- Born: May 14, 1925 New York City, U.S.
- Died: July 11, 2012 (aged 87) Manhattan, New York City, U.S.
- Occupations: businessman, writer
- Known for: CEO and President of Bloomingdale's

= Marvin Traub =

American businessman

Marvin Traub (May 14, 1925 – July 11, 2012) was an American businessman and writer. He was a prominent business executive in the retail sector known for his impact on merchandising and marketing. Traub was CEO and President of Bloomingdale's for twenty-two years leaving in 1992 to found his own consulting firm, Marvin Traub Associates. Between 1994 and 2000, Marvin Traub Associates participated in a joint venture with retail-focused investment banking firm, Financo, Inc.

Traub is the author of two books. In 1993, Traub wrote Like No Other Store...:: The Bloomingdale's Legend and the Revolution in American Marketing about his tenure at Bloomingdale's. In 2008, he wrote Marvin Traub: Like No Other Career, a coffee table book that also profiles his works since leaving Bloomingdale's.

==Biography==

===Early life and education===
Marvin Traub was born to a Jewish family on April 14, 1925 in New York City. Traub's father Sam D. was an executive of a corset company and his mother Bea (née Bruckman), a saleswoman at Bonwit Teller.
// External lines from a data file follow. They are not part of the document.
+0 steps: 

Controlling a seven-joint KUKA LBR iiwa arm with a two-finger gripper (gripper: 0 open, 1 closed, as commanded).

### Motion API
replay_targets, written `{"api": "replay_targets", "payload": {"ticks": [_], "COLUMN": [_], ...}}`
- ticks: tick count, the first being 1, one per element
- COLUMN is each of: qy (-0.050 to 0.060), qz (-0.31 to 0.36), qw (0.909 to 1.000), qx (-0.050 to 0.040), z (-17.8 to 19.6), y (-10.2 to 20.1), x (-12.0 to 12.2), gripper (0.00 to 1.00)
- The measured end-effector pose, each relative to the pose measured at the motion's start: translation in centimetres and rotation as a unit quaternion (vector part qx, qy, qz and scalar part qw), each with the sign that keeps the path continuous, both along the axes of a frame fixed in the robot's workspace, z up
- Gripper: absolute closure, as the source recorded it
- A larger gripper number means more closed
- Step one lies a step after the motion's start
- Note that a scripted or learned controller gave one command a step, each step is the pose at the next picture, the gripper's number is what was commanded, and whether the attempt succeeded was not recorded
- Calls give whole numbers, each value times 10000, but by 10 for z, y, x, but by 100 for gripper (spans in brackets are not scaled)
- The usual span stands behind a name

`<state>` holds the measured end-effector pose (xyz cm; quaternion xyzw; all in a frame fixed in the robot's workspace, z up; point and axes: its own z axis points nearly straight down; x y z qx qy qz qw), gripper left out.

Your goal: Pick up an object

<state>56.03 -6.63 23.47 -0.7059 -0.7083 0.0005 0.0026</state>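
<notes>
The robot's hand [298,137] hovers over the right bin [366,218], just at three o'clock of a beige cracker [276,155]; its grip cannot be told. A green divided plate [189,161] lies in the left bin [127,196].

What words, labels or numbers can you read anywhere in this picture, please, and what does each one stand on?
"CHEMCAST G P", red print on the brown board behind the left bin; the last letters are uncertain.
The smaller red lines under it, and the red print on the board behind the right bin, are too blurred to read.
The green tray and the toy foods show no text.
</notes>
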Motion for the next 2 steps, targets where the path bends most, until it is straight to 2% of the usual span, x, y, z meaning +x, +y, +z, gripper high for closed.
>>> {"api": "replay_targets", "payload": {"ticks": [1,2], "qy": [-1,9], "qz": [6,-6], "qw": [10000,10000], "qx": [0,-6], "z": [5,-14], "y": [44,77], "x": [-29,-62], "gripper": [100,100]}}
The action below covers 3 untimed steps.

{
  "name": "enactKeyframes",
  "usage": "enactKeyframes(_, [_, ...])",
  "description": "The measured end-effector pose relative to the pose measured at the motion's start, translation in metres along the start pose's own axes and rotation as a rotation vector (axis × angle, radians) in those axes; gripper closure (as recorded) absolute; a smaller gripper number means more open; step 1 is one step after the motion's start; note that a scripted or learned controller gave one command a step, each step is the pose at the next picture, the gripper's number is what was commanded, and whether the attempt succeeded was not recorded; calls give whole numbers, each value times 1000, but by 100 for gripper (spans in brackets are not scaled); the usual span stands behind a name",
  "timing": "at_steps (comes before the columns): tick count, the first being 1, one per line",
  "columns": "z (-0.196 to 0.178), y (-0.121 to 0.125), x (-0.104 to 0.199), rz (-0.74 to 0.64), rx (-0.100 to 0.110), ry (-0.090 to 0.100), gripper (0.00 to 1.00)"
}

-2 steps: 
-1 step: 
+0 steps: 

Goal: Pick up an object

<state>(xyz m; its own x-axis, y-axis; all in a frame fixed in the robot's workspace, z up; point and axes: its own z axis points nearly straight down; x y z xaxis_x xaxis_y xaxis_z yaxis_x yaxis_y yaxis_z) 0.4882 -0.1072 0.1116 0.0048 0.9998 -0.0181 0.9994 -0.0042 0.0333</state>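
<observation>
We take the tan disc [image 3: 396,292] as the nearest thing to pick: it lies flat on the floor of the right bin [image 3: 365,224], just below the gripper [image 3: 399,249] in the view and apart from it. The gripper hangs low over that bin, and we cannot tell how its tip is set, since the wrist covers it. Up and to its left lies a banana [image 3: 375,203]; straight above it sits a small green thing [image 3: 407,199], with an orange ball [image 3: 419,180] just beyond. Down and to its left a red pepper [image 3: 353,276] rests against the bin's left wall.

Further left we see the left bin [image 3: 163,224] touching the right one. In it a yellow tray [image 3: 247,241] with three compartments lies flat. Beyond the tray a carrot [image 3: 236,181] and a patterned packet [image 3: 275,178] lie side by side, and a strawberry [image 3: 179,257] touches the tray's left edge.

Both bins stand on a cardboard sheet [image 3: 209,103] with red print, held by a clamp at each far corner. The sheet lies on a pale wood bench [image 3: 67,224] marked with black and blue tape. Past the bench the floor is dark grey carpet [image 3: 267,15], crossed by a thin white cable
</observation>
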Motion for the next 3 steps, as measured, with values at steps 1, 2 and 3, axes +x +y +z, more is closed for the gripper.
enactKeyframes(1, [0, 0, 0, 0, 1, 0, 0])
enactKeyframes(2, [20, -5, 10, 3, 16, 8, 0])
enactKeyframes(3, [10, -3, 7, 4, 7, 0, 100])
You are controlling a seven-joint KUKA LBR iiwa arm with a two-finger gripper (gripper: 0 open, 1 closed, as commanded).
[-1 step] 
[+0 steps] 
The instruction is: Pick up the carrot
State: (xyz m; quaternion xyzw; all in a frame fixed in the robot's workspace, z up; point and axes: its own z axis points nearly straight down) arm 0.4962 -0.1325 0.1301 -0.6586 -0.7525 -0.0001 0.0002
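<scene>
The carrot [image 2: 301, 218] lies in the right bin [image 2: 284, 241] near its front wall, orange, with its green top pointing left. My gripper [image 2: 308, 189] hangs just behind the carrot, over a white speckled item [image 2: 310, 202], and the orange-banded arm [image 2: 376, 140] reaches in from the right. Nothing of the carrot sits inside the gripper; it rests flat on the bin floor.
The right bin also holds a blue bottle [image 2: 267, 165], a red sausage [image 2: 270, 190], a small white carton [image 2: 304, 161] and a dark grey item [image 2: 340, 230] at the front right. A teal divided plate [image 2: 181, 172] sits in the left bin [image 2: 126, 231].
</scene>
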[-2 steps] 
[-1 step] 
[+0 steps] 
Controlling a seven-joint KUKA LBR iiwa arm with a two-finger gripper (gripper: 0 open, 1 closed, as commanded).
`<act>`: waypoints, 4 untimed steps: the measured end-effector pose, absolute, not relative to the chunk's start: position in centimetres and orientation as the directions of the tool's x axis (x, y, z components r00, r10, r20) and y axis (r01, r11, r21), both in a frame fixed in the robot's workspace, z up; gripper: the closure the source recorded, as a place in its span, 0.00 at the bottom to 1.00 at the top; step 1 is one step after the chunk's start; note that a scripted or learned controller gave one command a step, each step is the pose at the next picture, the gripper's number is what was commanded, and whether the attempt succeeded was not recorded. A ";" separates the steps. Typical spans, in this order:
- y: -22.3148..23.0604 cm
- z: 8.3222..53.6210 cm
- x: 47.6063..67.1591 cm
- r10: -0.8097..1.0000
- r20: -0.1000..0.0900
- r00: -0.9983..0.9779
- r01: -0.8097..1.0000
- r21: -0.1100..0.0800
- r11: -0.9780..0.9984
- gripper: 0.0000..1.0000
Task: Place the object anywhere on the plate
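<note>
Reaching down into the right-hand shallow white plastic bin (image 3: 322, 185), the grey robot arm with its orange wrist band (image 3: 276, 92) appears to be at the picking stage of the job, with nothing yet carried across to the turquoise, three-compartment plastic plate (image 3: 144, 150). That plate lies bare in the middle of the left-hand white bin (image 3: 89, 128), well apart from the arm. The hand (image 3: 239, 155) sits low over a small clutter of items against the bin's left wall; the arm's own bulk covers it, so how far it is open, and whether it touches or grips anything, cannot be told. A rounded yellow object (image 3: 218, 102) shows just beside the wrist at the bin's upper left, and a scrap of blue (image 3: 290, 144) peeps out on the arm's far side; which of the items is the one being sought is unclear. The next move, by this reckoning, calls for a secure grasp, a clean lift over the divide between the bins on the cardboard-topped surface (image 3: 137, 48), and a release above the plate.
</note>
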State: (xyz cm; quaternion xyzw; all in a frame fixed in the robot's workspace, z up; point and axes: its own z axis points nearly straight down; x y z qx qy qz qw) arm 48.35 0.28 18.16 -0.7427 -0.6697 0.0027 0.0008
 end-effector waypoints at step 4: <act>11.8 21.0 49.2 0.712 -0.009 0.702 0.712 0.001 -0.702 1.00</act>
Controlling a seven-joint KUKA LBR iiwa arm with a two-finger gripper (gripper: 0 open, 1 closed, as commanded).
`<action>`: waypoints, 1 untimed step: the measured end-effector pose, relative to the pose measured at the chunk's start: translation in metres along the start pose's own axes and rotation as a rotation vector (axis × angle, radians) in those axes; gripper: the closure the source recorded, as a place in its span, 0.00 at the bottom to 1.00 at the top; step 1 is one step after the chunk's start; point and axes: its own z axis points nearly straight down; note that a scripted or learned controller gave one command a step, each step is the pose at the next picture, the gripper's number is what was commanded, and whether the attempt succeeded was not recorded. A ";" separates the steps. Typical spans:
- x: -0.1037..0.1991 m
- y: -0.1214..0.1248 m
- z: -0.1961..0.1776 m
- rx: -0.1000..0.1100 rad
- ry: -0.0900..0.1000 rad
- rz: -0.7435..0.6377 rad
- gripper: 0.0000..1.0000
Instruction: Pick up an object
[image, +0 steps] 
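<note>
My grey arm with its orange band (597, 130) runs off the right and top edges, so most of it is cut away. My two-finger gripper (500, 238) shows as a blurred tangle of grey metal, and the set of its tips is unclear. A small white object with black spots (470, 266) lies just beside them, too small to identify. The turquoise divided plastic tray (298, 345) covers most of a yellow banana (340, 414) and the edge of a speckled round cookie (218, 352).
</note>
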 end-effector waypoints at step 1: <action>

As a teenager Traub was a neighbor and friend of Stanley Kubrick, sharing an interest in photography. Traub graduated from Harvard University in 1947, although his studies were interrupted by service in Europe during World War II. He then attended Harvard Business School, from which he graduated in 1949.

===Career===
In 1978, Traub was named CEO of U.S. based retailer, Bloomingdale's, where he remained through 1992. After leaving Bloomingdales in 1992, Traub founded his own consulting firm, Marvin Traub Associates. Between 1994 and 2000, Marvin Traub Associates participated in a joint venture with retail-focused investment banking firm, Financo, Inc.

===Other affiliations and awards===
Traub was a Trustee of the American Health Foundation (AHF) between August 1975 and February 1978. He was the President of Bloomingdale's from 1978 to 1992, and Vice Chairman of Federated Department Stores from 1988 to 1992. He served on the Visiting Committee of the Harvard School of Public Health. Traub was also the Chairman of SD Retail Consulting, which is a unit of The Hilco Organization.

Traub was the recipient of The Gold Medal of the National Retail Federation in 1991 as well as the Légion d’Honneur and Ordre national du Mérite from France and was awarded the Commendatore de la Republic by Italy.

===Personal life===
While at Harvard, he married Lee Laufer on September 2, 1948. Traub's wife had studied dance under Martha Graham in 1942 and is the chair emerita of the Martha Graham Center of Contemporary Dance.

Traub had three children; Andrew (formerly an executive at Macy's), James (a journalist) and Margaret (who founded and runs the lighting company Adesso).

===Death===
Traub died from bladder cancer at his home in Manhattan on July 11, 2012 at the age of 87.